Yasmina Reza, Anne-Marie la beltà

 

Lo scrittore, ha detto una volta Yasmina Reza, è si­mile a un alchimista, poiché «prende una materia per crearne un’altra». E proprio in virtù dei poteri alchemici della sua scrittura – mai così esatta e a­cuminata, e al tempo stesso mai così ricca di sfu­mature – l’intervista che un’oscura ex attrice, An­ne­-Marie Mille, immagina di concedere a una se­rie di invisibili giornalisti dopo la morte di una ce­lebre collega, Giselle Fayolle detta Gigi, si tramuta nell’elogio di tutti gli attori che celebri non diven­tano mai, quelli il cui nome compare in fondo alla locandina. A Saint-­Sourd, il paese del Nord della Francia dove Anne-­Marie ha trascorso un’infanzia priva di ogni luce, oltre ai pozzi di carbone c’era una piccola compagnia teatrale, i cui componenti, ai suoi occhi innamorati, avevano la statura di se­midei. Un giorno, però, la bambina triste, che sol­tanto nelle sue accese fantasticherie poteva creder­si bella, è riuscita a «scendere» a Parigi, e a calcare anche lei le scene.

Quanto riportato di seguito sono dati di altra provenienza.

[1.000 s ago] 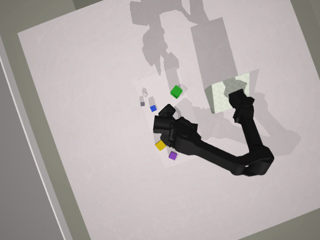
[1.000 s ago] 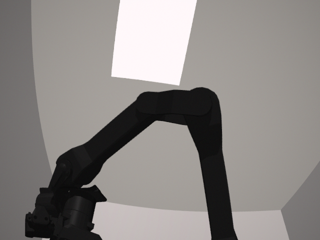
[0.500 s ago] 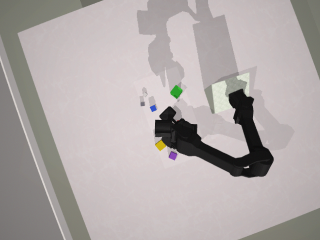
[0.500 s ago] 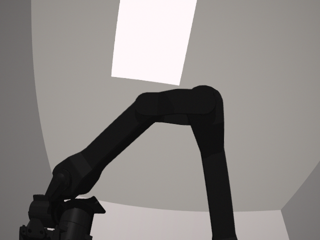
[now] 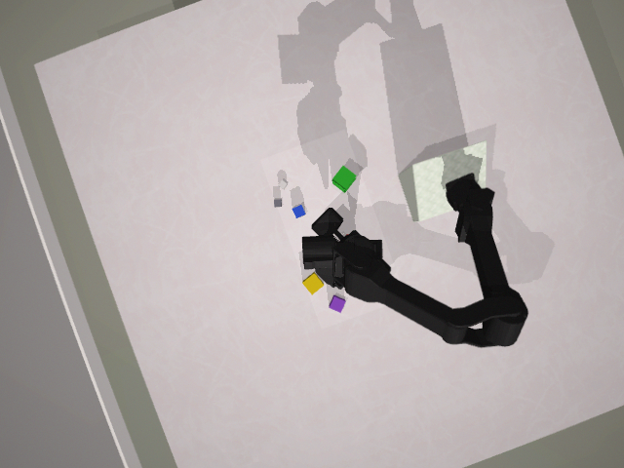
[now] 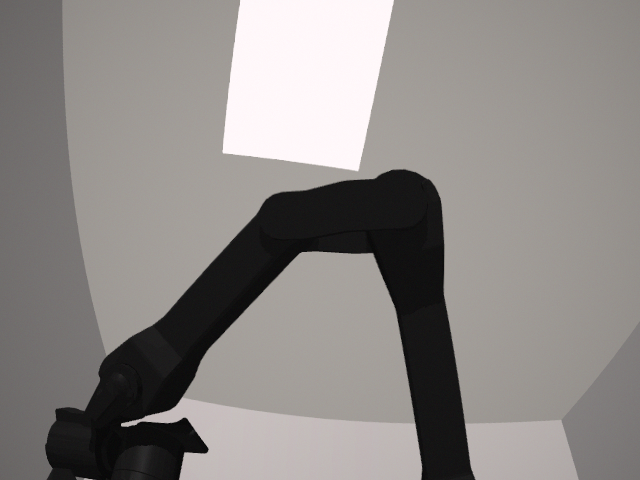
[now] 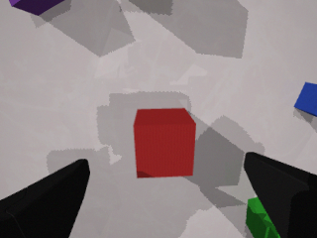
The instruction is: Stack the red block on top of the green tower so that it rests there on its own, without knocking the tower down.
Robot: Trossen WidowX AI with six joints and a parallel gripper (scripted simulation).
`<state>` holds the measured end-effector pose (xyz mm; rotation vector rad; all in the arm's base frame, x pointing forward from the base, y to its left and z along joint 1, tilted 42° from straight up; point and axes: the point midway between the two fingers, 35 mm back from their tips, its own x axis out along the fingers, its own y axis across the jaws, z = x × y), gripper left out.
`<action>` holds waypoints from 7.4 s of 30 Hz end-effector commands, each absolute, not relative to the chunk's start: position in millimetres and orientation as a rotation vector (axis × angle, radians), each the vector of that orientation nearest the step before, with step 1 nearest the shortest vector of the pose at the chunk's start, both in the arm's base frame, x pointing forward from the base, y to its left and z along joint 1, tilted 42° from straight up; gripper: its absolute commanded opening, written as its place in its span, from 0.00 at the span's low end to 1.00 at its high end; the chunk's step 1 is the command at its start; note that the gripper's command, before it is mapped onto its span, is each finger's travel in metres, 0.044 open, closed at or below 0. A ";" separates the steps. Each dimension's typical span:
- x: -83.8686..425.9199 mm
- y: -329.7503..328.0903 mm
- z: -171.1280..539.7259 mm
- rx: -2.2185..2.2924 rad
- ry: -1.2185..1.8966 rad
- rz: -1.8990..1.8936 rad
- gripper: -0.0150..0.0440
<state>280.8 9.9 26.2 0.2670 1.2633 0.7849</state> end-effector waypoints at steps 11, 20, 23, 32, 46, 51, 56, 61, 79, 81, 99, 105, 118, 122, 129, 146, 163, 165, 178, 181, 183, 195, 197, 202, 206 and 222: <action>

E non importa che abbia recita­to sempre in ruoli secondari, e che sia vissuta nel­l’ombra dell’affascinante, insolente Gigi, non importa che abbia avuto un marito noioso, che ora si ritrovi vecchia e malandata, né che il suo unico figlio sia arido e dispotico: perché, anche se solo per poco, lei ha conosciuto il «mondo dello spet­tacolo». Di quel mondo ci racconta, con arguzia affettuosa, splendori e miserie, riuscendo a farci ridere e a commuoverci – e a dire, nonostante tut­to: «A volte, sul palcoscenico, sono stata Anne­-Ma­rie la beltà».